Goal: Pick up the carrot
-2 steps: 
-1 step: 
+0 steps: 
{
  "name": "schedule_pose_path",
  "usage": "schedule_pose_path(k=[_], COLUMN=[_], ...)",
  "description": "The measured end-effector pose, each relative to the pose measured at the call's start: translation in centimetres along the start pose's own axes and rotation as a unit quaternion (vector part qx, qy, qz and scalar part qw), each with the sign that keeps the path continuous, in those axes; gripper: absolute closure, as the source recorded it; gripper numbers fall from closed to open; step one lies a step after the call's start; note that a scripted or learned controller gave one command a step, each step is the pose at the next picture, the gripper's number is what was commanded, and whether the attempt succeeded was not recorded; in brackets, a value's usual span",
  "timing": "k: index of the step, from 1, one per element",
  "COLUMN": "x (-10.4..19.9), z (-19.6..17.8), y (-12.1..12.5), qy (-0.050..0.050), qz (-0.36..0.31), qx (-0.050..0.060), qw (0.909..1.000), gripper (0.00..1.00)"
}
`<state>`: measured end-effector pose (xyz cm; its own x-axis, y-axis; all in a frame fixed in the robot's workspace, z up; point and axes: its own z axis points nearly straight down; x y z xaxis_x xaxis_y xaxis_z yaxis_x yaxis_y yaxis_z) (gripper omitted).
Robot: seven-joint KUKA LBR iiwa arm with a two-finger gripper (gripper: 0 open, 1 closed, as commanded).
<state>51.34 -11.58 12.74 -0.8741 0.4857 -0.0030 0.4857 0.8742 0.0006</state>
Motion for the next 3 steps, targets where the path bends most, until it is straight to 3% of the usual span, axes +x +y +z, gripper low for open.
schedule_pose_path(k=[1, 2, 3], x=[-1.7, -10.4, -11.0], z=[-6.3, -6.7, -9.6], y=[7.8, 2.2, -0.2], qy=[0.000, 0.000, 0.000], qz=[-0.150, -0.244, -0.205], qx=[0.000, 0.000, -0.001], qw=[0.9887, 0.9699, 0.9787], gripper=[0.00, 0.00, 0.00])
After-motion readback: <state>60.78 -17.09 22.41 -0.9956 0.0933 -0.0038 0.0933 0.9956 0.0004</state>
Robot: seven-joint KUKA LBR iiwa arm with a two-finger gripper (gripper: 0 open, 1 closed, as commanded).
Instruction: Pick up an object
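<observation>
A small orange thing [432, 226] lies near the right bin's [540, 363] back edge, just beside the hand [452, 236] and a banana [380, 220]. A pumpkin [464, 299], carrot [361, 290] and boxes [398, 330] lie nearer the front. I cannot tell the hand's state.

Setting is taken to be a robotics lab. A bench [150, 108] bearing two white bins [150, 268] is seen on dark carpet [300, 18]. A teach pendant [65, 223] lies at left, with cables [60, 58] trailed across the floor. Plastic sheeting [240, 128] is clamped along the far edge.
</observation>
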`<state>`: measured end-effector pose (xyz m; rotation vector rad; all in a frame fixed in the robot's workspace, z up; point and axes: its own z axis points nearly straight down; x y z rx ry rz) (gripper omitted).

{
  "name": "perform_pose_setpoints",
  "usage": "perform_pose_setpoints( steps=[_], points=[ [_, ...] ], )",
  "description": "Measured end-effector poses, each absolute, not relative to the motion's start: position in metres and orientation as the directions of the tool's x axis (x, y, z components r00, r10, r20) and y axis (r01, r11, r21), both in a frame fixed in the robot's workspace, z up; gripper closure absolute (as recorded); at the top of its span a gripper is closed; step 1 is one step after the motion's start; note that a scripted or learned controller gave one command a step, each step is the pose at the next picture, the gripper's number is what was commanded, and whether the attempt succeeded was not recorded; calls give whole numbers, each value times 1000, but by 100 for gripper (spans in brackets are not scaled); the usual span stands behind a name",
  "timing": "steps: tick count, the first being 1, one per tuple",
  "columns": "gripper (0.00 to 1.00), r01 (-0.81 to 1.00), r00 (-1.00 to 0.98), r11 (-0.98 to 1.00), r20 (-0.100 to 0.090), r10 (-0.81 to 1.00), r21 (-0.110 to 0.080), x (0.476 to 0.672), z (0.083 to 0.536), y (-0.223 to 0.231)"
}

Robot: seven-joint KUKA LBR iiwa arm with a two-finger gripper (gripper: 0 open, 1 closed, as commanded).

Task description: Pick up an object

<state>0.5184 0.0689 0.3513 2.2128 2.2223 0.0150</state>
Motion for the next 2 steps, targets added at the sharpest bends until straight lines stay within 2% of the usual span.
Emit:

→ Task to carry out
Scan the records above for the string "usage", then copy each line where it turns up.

→ Your solution
  "usage": "schedule_pose_path(k=[_], COLUMN=[_], ...)",
  "usage": "perform_pose_setpoints( steps=[_], points=[ [_, ...] ], )",

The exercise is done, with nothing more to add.